ゆっくりと律動を繰り返すと、兼続から吐息が零れる。
それは女よりも甘ったるく慶次に届く。
(何だろうね、この気持ちは…)
優しく肌を撫でながら、ぐっと身体を寄せれば、兼続は啼いた。
「いいっ…あ、あぁ…いい…」
黒い髪が顔を隠すので、それを退けると、行為の悦に濡れた眸があった。
慶次の胸がそれに締め付けられる。
覚えのある、その痛み。
(あぁ、これは惚れちまったってことかい)
心情に気付いて、思わず動きが止まった。
兼続が不思議そうに濡れた眸を向ける。
ただの漢惚れとは違う。心から想う感情だった。
愛しいと思ってしまったのだ。
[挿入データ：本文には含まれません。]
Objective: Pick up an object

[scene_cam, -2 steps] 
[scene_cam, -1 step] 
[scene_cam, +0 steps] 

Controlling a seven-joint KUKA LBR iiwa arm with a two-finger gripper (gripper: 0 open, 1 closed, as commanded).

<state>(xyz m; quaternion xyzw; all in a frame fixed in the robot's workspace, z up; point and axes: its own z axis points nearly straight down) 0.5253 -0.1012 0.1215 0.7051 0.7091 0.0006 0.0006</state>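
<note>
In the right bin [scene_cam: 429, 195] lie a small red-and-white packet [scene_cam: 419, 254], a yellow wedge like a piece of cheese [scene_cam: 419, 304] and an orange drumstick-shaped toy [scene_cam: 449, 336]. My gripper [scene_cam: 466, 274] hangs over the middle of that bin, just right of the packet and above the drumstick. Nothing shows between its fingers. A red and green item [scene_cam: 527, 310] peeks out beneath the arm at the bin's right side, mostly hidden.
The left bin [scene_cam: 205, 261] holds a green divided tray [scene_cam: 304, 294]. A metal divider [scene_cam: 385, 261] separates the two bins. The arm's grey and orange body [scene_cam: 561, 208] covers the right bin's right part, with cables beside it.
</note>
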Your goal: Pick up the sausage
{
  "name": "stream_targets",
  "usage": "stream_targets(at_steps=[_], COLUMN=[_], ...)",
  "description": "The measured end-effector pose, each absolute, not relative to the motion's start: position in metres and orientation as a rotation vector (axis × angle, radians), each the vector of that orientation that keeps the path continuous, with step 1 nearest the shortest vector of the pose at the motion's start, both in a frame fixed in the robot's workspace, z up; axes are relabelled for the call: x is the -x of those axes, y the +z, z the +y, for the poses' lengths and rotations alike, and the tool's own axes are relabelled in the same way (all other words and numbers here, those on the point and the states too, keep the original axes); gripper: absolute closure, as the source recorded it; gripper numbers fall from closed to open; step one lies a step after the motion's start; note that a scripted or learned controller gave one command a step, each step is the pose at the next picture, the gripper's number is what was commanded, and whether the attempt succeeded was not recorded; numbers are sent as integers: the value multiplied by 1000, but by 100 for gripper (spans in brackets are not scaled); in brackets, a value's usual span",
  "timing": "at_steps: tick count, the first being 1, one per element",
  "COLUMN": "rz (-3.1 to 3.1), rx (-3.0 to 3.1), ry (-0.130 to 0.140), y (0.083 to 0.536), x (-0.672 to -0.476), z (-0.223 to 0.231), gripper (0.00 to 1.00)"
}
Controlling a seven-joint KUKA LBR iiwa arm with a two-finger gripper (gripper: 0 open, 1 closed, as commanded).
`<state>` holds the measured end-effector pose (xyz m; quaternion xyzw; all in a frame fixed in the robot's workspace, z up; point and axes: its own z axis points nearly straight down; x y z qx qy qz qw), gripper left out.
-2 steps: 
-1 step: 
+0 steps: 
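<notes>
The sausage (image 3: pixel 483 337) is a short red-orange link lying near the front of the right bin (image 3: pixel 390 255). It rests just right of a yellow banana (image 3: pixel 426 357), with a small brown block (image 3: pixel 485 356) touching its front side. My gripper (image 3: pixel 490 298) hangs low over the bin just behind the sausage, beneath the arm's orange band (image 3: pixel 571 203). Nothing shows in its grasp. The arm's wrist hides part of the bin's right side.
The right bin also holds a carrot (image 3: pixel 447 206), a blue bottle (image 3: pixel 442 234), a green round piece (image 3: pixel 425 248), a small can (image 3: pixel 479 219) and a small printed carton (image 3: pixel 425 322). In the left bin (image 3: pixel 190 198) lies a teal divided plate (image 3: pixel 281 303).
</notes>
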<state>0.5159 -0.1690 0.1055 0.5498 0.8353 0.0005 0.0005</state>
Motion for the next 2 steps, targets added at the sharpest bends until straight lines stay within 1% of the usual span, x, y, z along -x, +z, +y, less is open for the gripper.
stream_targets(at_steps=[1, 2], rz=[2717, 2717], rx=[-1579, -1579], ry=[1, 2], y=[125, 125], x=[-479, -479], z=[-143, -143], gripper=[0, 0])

今、抱いている男を。
「奥…突いてくれないか」
兼続は慶次の心になど気付かず、そう慶次に告げた。
腰に手を絡ます。
「本当にせっかちだねえ、あんたは」
兼続の言葉に奥深くを突いた。
「あっ、あぁっ!」
身体に力が籠もる。
きつくそこは慶次のを咥え込んだ。
肌を打ち付ければ、何度もいいと繰り返す。
(こういう時は愛だのなんだのとは言ってくれやしないんだな…)
突きながら思った。
身体をくねらせながら、喘ぐだけだ。
兼続にとって、行為とは友情を深くする為のもの。
慶次とは違う。
兼続に対して、抱きたいと思う心はやはり惚れた心からきていた。
兼続が己のを扱こうと伸ばした手に慶次は手を絡めた。
身を寄せると、口付ける。舌で唇から口内に、兼続の中へと絡ませた。
「んっ、んんっ、ん、んっ」
兼続は空気を求め、唇を離そうとする。
だが、慶次は離さない。
打ちつける腰の動きを速めた。
兼続の身体がより震え、慶次の腹で擦れていたものが濡れたのが解った。中がひくひくと小刻みに震える。
それでも慶次は激しく求め、兼続を離そうとしなかった。